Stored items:
▬▬▬

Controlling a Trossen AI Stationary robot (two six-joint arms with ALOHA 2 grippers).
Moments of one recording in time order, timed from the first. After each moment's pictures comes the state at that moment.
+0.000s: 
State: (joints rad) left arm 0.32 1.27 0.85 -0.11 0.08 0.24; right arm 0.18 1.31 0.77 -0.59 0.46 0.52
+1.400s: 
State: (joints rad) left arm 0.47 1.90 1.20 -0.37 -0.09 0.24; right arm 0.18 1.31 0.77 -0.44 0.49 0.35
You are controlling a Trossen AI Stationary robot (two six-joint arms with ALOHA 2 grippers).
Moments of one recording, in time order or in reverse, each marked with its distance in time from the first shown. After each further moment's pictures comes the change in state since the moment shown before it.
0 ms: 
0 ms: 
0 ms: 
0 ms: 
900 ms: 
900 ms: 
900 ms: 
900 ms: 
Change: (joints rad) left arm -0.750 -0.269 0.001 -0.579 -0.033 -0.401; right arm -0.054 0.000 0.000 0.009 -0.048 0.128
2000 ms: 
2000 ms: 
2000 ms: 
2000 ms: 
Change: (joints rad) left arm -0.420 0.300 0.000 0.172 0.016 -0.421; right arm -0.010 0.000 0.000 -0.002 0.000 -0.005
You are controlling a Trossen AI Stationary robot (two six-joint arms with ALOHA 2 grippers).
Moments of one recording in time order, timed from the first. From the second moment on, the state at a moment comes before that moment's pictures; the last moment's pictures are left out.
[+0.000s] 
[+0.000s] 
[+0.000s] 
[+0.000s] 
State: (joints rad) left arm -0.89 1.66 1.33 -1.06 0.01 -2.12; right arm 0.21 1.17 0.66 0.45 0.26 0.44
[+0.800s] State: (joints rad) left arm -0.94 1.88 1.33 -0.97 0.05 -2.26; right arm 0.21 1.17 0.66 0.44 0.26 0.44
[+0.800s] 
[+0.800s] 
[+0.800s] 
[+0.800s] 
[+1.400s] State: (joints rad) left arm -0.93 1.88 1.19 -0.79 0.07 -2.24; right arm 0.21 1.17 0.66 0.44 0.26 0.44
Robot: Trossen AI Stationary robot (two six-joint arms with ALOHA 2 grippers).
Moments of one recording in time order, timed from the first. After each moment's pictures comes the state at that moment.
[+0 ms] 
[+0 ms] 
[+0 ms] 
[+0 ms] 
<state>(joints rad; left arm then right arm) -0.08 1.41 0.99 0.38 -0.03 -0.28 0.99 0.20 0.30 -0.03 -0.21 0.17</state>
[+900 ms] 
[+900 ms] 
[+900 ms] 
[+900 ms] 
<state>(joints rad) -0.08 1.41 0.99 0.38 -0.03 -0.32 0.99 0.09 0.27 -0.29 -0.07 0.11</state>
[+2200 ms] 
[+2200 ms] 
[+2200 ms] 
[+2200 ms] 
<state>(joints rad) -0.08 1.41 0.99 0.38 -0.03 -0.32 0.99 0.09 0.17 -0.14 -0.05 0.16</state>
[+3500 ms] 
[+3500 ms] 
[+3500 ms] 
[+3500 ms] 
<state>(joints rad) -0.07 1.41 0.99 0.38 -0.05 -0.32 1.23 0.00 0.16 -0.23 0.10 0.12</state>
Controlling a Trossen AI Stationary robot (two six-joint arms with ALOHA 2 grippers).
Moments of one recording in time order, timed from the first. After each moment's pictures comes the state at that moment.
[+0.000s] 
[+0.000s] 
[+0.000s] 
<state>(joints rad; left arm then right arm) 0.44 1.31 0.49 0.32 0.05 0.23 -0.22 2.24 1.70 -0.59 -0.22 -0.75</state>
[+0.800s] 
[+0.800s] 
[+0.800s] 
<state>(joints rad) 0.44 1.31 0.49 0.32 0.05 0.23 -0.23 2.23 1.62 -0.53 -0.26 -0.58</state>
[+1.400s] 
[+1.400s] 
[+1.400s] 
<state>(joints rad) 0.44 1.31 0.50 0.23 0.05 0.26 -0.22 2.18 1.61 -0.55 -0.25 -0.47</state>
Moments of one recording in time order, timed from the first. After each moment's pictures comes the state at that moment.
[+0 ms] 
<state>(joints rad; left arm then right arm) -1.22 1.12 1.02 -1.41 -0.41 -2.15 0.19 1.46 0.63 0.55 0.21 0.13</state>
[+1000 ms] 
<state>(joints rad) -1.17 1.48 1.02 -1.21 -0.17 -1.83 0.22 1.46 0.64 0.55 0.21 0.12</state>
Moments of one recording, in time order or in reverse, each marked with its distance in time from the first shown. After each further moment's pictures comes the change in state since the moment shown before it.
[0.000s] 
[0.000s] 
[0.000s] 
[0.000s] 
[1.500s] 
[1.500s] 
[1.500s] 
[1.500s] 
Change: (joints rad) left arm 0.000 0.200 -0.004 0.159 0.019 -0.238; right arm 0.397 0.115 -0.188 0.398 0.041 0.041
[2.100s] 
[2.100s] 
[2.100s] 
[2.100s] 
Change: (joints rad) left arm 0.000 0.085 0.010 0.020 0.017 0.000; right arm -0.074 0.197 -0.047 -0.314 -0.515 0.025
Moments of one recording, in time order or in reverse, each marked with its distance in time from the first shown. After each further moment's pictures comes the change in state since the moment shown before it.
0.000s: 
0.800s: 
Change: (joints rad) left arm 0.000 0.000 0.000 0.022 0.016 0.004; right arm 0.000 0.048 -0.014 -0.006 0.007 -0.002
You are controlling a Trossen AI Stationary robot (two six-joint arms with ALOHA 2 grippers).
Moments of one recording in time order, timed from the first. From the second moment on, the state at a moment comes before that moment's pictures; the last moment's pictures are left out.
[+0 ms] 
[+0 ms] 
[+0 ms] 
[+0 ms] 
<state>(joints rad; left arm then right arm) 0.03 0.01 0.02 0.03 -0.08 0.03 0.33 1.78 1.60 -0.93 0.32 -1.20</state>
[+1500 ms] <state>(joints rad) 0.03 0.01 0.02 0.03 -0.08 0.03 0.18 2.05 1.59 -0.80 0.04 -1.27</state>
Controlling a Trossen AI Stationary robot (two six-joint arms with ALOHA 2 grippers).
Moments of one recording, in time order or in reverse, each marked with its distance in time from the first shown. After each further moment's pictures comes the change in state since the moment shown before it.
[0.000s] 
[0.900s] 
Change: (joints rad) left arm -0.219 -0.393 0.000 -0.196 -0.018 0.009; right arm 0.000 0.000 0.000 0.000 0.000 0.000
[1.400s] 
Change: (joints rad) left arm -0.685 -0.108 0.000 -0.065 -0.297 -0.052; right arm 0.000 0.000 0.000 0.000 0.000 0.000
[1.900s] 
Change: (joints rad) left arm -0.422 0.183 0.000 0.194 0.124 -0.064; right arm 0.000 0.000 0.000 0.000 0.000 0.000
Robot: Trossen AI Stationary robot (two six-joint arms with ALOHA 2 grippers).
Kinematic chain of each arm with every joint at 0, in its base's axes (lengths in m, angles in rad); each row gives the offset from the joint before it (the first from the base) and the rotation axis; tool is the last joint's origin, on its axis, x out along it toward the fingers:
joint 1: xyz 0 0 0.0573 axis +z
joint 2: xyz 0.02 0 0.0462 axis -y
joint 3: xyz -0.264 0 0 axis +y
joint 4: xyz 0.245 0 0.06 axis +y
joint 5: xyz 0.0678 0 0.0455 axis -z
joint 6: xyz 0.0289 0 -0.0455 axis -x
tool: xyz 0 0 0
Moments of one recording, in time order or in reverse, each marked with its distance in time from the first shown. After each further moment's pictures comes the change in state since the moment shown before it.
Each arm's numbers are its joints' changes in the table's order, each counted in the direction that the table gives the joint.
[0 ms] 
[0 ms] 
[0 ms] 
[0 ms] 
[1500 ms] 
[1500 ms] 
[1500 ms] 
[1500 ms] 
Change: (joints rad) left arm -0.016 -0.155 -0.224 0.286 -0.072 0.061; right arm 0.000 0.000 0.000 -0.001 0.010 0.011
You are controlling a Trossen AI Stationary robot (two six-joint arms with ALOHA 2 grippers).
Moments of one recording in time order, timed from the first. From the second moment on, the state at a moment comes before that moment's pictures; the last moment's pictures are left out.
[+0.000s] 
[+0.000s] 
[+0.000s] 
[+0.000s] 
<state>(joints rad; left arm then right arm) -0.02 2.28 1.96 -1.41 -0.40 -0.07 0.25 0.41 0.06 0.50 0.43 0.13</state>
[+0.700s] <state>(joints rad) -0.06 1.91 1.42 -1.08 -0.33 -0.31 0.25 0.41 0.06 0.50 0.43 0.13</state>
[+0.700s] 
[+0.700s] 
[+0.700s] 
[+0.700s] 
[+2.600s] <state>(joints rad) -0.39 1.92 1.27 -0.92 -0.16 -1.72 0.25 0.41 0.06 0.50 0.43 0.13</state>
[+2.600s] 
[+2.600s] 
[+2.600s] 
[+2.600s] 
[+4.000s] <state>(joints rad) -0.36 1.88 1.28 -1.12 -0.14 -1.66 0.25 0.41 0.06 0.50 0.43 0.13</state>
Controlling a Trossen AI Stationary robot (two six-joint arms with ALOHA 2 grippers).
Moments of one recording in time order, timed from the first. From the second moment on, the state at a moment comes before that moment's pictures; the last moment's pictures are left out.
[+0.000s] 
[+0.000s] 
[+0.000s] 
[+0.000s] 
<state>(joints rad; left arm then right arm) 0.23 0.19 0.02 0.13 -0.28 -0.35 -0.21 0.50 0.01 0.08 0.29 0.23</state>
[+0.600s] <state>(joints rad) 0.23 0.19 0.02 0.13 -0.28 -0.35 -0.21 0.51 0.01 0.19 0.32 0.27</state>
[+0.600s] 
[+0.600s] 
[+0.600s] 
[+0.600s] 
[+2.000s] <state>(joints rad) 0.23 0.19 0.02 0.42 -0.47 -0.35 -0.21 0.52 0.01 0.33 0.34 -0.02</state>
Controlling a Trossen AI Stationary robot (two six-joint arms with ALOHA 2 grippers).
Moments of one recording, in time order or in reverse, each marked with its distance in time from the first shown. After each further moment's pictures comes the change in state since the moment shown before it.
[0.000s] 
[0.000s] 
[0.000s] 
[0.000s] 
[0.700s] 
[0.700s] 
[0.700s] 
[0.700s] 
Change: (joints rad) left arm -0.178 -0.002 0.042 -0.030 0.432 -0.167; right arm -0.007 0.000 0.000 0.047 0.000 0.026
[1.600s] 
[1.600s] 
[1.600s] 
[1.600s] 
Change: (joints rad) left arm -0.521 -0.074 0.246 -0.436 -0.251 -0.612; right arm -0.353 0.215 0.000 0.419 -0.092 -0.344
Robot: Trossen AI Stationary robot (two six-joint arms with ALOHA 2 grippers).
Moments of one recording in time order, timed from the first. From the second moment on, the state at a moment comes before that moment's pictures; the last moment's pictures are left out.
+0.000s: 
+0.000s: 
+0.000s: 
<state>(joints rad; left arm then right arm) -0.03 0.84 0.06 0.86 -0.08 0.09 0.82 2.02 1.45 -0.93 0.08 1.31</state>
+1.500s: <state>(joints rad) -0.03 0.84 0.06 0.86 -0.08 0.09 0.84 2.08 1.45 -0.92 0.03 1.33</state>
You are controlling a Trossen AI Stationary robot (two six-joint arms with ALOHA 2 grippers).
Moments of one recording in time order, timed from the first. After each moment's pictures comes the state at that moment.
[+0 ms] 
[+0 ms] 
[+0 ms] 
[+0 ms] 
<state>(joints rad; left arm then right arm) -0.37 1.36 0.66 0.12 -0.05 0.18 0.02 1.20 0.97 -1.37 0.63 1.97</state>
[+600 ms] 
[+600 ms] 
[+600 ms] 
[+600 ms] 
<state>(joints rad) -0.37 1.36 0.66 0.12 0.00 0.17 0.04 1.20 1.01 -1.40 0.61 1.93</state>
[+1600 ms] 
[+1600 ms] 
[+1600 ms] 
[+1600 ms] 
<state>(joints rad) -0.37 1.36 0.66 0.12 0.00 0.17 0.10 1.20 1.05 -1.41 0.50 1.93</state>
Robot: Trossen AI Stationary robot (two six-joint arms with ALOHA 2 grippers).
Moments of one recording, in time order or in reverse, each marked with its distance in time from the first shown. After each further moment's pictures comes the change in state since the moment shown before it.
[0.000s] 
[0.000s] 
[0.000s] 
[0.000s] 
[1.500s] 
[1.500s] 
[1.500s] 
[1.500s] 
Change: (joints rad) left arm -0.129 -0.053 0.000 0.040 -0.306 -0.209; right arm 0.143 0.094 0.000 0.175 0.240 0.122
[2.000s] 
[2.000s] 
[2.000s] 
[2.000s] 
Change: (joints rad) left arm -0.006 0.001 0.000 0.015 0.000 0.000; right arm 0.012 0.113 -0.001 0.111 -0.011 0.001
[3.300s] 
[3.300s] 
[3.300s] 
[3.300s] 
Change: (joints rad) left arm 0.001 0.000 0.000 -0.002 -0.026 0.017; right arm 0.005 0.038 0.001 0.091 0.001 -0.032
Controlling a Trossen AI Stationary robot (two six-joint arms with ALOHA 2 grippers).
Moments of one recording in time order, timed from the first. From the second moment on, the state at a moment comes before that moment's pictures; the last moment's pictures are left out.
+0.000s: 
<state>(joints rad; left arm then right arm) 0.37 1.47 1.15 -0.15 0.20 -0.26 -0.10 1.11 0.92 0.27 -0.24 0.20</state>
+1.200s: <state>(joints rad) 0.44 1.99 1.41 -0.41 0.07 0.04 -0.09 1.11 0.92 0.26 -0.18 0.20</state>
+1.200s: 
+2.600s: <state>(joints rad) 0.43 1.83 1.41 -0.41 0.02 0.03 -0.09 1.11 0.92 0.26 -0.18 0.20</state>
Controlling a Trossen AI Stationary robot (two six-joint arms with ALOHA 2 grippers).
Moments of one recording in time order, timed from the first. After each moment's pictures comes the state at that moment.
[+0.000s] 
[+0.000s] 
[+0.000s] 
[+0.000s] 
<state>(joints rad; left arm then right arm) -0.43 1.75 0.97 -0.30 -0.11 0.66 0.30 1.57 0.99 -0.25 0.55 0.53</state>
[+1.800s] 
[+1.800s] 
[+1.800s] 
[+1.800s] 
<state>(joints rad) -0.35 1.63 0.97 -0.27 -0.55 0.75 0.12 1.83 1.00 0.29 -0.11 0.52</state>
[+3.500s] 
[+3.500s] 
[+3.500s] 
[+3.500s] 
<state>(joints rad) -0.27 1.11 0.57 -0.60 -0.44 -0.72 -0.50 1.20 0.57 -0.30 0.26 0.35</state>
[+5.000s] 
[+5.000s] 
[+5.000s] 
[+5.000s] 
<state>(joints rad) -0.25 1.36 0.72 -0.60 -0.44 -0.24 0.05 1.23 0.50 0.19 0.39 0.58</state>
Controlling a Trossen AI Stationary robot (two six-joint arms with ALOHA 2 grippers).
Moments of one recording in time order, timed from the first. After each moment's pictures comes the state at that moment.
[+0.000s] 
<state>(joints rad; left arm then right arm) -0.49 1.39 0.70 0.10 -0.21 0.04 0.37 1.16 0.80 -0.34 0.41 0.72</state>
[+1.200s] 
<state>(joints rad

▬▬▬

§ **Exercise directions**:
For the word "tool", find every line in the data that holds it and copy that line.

§ **Your solution**:
Kinematic chain of each arm with every joint at 0, in its base's axes (lengths in m, angles in rad); each row gives the offset from the joint before it (the first from the base) and the rotation axis; tool is the last joint's origin, on its axis, x out along it toward the fingers:
tool: xyz 0 0 0

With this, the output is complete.